■ **Records contained in a dataset**:
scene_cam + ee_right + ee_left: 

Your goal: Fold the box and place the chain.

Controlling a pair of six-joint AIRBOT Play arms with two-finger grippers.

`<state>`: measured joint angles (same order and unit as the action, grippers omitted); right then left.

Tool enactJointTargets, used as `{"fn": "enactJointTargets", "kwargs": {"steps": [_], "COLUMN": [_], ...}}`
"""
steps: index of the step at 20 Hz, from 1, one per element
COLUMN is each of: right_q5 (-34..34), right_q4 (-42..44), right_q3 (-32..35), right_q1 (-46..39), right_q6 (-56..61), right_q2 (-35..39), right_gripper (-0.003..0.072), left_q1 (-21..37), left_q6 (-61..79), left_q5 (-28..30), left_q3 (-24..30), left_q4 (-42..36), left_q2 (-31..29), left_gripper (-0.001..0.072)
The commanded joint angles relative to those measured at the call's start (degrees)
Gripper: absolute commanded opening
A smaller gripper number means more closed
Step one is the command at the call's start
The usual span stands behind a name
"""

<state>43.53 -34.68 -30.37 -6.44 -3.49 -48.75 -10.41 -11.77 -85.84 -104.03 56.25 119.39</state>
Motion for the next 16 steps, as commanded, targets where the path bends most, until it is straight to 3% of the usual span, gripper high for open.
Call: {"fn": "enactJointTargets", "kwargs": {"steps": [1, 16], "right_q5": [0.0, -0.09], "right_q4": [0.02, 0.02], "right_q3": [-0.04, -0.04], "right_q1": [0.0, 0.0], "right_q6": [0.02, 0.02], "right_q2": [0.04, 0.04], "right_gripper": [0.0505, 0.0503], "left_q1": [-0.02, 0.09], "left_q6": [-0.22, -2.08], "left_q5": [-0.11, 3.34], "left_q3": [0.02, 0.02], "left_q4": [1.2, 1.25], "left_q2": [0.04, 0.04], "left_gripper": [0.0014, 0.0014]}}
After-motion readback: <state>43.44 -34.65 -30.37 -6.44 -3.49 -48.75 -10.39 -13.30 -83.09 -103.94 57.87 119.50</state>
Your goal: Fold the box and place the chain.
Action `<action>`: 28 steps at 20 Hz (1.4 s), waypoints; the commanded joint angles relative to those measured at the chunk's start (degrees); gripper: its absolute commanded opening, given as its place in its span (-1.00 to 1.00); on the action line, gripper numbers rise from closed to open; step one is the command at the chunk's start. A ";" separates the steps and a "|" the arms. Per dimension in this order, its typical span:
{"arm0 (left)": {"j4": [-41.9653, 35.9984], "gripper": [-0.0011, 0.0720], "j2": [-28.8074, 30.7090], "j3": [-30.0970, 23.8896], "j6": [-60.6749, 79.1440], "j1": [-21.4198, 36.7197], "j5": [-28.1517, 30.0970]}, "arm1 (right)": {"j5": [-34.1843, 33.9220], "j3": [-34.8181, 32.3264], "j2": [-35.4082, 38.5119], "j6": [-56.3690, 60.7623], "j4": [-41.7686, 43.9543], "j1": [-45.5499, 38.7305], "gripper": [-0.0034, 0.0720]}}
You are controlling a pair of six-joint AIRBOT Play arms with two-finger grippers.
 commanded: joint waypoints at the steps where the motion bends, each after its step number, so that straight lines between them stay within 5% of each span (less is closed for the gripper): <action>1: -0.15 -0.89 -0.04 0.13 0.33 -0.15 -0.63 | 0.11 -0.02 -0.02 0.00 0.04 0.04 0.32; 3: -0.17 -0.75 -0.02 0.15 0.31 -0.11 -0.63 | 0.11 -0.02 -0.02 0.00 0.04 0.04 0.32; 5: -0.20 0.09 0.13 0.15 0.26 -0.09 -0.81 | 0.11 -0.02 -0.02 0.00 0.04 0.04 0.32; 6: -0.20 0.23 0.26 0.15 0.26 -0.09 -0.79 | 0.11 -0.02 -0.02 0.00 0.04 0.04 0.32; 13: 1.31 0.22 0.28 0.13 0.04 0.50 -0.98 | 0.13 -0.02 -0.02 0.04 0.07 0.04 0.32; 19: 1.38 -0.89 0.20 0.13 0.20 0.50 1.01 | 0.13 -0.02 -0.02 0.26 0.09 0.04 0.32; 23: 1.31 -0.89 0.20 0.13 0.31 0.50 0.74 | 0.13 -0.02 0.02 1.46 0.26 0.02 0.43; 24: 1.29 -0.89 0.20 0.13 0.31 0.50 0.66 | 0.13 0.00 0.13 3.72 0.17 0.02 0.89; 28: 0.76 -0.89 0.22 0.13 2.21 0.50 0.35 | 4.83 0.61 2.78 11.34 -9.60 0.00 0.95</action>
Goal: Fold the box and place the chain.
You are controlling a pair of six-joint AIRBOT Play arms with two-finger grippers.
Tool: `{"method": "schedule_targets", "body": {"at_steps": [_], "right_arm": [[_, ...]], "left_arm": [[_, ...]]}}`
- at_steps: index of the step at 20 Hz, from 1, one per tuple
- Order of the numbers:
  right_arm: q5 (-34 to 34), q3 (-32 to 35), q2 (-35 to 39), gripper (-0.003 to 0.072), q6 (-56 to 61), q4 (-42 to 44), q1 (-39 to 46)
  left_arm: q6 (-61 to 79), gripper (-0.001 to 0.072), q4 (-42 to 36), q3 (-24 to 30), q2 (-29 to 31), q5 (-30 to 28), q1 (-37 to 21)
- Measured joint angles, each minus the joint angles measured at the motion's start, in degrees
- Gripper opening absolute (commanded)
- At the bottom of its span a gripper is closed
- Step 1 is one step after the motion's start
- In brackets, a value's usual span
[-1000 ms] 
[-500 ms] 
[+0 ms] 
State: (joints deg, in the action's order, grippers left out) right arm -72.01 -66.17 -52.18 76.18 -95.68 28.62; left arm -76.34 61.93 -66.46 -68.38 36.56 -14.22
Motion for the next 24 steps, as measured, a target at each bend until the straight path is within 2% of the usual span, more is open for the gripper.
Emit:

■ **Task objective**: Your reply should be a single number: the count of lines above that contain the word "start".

■ **Answer area**: 5